In Devanagari, the script used for Hindi, vowels have two shapes: an independent form used at the start of a syllable, and a dependent form — the matra (मात्रा) — used when the vowel follows a consonant. This reference lists every Hindi vowel in both forms and shows the matra applied to the consonant क (ka) as a concrete worked example, so you can see exactly how each vowel sign attaches.
How it works
Each Devanagari consonant carries an inherent short a vowel. So क on its own already reads ka. To write any other vowel after the consonant you add that vowel’s matra:
- आ → ा gives का (kā)
- इ → ि gives कि (ki) — note the sign sits before the consonant
- ई → ी gives की (kī)
- उ → ु gives कु (ku)
- ए → े gives के (ke)
The matra ि for short i is unique: even though the sound is pronounced after the consonant, the sign is drawn to the left of it.
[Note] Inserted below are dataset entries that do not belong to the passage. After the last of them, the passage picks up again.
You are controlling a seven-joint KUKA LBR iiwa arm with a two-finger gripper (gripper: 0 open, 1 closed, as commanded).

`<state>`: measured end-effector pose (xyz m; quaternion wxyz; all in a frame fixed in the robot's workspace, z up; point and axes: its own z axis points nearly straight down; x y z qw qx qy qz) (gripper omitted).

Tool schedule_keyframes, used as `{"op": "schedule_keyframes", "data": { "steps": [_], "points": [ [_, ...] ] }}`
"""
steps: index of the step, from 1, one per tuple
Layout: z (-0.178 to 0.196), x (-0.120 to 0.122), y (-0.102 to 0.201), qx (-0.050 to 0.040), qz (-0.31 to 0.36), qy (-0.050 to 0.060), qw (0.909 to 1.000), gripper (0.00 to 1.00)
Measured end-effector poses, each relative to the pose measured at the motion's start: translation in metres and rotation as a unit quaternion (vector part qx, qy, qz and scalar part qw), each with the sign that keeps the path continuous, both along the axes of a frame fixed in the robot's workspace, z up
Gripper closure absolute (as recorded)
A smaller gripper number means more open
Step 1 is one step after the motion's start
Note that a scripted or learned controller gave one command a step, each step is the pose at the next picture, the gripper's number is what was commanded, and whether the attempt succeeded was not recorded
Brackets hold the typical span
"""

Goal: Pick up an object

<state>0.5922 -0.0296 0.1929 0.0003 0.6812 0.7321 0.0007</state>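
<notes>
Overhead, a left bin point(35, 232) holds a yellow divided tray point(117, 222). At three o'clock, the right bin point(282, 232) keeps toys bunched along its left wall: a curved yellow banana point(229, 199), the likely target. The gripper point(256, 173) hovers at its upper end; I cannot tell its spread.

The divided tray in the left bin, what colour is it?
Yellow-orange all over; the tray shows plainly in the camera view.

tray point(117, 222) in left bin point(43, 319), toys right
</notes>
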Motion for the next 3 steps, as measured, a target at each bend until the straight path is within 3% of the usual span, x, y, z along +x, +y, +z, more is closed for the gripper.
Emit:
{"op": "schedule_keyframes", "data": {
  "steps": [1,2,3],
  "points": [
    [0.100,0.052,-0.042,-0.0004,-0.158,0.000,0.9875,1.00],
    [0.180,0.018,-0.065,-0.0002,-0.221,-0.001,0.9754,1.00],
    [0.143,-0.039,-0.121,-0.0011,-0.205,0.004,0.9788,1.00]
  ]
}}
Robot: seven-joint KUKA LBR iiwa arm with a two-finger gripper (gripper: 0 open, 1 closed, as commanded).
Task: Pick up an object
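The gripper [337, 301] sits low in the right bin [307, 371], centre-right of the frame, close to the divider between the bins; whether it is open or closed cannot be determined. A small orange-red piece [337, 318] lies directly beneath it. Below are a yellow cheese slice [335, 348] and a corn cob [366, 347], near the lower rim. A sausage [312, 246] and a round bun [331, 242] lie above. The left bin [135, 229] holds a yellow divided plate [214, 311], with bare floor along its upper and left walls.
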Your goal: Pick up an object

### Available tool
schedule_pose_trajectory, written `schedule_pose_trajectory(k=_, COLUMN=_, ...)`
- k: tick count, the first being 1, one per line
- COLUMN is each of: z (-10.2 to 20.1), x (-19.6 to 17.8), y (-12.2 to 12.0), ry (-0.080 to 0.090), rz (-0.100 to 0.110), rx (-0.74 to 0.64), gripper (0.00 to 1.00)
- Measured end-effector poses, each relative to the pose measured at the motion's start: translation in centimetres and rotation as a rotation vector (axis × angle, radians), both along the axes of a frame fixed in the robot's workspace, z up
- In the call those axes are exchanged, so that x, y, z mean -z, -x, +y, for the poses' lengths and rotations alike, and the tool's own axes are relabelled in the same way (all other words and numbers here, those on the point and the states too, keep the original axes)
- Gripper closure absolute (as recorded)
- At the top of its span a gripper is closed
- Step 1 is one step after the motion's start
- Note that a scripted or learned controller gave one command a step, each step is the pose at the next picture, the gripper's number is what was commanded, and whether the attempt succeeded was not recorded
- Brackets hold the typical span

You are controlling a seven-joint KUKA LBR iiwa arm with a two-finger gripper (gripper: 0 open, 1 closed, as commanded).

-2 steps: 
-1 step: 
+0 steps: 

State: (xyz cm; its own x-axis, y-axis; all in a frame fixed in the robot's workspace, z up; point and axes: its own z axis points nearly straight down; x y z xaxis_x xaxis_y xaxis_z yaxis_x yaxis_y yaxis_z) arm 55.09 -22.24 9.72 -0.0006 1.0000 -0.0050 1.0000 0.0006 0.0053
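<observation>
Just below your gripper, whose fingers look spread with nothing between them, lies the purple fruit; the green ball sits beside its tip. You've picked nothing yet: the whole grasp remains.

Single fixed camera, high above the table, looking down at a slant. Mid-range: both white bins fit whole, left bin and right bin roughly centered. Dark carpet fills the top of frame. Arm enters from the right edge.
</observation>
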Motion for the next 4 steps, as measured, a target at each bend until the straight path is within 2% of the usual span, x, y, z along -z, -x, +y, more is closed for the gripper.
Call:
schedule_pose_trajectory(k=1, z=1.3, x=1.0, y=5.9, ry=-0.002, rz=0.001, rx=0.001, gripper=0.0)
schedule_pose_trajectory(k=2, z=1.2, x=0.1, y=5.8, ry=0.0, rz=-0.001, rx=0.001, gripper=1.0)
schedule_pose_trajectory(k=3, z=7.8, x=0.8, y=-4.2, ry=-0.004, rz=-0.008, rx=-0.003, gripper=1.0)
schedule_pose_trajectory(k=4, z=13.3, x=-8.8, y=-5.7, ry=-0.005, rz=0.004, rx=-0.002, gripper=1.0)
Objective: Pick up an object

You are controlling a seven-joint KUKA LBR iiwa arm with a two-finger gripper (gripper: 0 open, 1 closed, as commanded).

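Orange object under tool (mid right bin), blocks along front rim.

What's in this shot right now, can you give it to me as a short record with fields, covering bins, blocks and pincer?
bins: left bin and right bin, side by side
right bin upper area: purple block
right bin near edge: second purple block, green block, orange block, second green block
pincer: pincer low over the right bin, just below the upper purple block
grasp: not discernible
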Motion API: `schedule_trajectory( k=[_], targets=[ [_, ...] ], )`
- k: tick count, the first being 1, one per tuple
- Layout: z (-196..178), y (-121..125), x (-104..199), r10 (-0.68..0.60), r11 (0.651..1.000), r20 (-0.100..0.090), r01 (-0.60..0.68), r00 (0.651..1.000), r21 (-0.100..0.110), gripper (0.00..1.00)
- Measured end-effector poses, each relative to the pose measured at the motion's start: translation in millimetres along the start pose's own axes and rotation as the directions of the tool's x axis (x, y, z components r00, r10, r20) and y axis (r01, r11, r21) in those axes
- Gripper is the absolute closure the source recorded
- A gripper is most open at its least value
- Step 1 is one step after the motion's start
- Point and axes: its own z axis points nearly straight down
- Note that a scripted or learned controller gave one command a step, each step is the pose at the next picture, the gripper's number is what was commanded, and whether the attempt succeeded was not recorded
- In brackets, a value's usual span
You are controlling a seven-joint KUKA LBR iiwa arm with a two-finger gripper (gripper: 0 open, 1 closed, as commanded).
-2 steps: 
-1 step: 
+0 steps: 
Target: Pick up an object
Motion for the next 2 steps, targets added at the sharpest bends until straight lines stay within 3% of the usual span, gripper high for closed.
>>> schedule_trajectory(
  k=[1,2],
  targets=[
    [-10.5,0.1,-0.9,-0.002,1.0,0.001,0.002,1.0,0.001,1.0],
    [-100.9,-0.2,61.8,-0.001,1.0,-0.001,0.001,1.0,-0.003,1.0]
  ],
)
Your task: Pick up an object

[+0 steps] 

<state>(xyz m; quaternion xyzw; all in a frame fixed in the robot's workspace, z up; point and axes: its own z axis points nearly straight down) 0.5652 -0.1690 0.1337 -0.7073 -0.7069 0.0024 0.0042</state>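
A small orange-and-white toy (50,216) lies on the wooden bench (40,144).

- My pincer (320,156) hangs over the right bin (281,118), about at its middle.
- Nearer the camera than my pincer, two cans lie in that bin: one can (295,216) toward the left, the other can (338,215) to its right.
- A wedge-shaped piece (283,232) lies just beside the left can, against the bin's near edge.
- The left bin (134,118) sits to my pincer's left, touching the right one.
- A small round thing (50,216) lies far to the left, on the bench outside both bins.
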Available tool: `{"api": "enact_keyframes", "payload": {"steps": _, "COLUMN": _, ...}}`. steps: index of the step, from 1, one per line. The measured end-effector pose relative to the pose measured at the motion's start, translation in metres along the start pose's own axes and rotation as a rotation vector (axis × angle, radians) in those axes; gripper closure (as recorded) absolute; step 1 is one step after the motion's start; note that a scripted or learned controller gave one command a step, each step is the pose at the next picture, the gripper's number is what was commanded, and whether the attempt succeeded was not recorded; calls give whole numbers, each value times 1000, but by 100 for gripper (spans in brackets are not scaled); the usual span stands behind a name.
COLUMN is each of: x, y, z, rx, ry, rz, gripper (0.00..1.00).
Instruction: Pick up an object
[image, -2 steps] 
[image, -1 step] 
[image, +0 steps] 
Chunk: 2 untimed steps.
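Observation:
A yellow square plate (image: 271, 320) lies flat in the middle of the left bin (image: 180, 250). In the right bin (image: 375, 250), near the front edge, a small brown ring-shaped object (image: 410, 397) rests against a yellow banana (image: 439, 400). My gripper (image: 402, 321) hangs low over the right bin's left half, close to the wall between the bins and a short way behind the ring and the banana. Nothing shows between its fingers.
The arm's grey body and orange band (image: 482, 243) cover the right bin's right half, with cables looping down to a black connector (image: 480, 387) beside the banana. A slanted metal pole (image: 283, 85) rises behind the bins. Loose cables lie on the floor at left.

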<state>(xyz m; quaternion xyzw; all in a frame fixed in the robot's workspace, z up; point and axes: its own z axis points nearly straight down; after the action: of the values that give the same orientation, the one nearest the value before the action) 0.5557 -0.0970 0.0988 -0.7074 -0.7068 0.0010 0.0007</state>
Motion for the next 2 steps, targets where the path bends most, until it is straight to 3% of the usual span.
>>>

To strip the inherent vowel entirely you use the halant/virama: क् is a bare k.
Example and tips
The word किताब (kitāb, “book”) shows the left-placed i-matra in action: क + ि → कि, then त + ा → ता, then ब. Reading order and visual order differ only for that one matra, which is the classic stumbling block for beginners. Use the chart to drill the mapping between independent vowels and their matra signs, and click any cell to copy the glyph or its Unicode code point.